At one end of the thoroughfare a milkman was going from area to area with a prolonged melancholy cry more suggestive of Stoke Poges churchyard than of any other spot on earth; at the opposite end a grocer’s errand boy, with basket resourcefully inverted upon his head, had sunk down by the railings to sip the nectar from a few more pages of Iroquois Ike’s Last Hope; or, The Phantom Cow-Puncher’s Bride.

artwork-secret-league


If I’m quoting too much, it’s because I’m worried you won’t immediately go and read this wonderful book. And you should, you know, you really should. If you’ve got this far, you’ll love it.
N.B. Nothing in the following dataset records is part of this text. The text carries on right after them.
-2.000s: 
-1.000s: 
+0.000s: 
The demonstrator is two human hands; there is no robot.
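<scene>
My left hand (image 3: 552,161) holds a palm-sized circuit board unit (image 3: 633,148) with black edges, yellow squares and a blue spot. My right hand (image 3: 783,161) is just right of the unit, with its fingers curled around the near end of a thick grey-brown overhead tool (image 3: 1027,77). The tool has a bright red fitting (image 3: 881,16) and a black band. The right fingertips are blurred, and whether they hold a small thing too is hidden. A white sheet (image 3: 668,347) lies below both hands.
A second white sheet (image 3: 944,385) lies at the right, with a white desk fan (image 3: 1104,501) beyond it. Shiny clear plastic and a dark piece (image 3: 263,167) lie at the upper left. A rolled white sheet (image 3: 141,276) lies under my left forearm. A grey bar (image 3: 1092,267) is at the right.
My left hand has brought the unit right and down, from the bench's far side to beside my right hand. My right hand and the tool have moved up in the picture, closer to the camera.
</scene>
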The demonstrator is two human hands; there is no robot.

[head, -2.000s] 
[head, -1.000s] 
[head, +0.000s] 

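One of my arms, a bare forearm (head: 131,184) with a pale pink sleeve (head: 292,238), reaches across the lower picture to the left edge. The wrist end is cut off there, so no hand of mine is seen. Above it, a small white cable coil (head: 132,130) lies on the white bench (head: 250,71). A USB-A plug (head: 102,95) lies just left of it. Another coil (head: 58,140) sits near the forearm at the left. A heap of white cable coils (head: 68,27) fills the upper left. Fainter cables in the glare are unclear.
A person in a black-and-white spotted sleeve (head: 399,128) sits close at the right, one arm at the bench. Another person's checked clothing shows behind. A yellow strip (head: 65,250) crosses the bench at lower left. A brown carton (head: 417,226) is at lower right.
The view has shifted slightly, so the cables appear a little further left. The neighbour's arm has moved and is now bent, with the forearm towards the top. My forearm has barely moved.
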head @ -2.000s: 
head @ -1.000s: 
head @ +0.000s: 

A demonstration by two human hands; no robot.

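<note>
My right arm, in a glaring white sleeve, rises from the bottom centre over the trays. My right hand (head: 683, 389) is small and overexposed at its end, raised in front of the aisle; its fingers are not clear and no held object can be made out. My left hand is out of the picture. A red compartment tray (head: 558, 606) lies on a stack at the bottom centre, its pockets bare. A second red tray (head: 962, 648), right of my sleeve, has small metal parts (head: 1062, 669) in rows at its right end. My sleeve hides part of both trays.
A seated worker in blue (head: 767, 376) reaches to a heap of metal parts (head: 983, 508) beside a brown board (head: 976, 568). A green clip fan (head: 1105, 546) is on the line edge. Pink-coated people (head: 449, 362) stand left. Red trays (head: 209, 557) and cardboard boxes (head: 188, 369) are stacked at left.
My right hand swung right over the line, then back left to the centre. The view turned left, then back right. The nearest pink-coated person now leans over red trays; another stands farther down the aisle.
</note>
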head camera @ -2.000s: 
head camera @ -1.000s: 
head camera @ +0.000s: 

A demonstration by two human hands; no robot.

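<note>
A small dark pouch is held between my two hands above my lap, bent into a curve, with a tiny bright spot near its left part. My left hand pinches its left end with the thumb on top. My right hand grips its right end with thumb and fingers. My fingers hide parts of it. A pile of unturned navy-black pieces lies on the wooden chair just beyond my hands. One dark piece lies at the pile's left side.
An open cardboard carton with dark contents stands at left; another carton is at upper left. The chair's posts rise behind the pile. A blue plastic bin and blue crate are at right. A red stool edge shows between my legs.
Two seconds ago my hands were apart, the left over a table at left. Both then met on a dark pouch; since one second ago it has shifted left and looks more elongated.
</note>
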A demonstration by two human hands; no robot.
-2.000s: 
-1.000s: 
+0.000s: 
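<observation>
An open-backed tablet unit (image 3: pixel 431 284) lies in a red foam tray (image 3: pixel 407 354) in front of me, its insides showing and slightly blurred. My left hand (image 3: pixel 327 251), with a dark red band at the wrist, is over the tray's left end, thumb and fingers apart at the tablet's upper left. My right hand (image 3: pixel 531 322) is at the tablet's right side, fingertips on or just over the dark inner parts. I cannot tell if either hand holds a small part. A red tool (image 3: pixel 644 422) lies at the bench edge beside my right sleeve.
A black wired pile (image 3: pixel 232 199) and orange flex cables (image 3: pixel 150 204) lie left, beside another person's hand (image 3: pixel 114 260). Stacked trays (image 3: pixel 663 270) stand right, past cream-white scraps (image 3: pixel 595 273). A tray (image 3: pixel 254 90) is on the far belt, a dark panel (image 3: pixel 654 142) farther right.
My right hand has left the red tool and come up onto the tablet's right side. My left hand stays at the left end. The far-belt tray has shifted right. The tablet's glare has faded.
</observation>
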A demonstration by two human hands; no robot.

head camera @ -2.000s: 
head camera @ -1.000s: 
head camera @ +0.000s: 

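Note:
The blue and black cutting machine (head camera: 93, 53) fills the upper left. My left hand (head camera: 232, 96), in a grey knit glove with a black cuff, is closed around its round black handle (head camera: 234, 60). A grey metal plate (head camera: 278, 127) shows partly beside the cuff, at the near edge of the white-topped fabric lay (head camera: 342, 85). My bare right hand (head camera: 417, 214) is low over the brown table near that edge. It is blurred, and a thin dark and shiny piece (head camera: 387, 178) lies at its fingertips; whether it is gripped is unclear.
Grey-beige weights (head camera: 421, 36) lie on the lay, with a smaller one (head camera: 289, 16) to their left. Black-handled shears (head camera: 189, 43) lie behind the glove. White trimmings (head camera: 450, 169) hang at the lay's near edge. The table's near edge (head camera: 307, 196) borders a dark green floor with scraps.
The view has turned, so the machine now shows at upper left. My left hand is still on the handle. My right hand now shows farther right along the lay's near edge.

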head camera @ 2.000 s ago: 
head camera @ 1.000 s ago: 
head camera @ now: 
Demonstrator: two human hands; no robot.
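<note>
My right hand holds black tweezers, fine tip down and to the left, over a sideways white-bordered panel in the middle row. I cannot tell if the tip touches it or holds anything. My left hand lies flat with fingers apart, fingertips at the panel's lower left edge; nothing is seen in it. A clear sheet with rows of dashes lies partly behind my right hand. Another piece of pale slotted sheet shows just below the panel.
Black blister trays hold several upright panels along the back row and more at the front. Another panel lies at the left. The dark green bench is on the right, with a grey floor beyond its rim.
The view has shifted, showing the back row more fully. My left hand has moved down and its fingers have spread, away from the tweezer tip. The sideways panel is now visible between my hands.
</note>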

So, one more lengthy quote… As the socialist government looks as though surely it must crumble, its one serious figure, Tirrel (the one with a sensible name), is plunged into despair. But he rouses himself sufficiently to issue a defiant warning to Sir John Hampden that, whatever setbacks are encountered, the victory of socialism is assured:

You will not see it; I may not see it, but it is more likely that the hand of Time itself should fail than that the ideals to which we cling should cease to draw men on. We, who are the earliest pioneers of that untrodden path, have made many mistakes; we are paying for them now; but we have learned. Some of our mistakes have brought want and suffering to thousands of your class, but for hundreds of years your mistakes have been bringing starvation and misery to millions of our class … our reign will come again; and when the star of a new and purified Socialism arises once more on a prepared and receptive world the very forces of nature would not be strong enough to arrest its triumphant course.

It’s powerful, stirring stuff, mercilessly undercut by Bramah’s next lines:

‘Hear! hear!’ said Mr Vossit perfunctorily, as he looked round solicitously for his hat. ‘Well, I suppose we may as well be going.’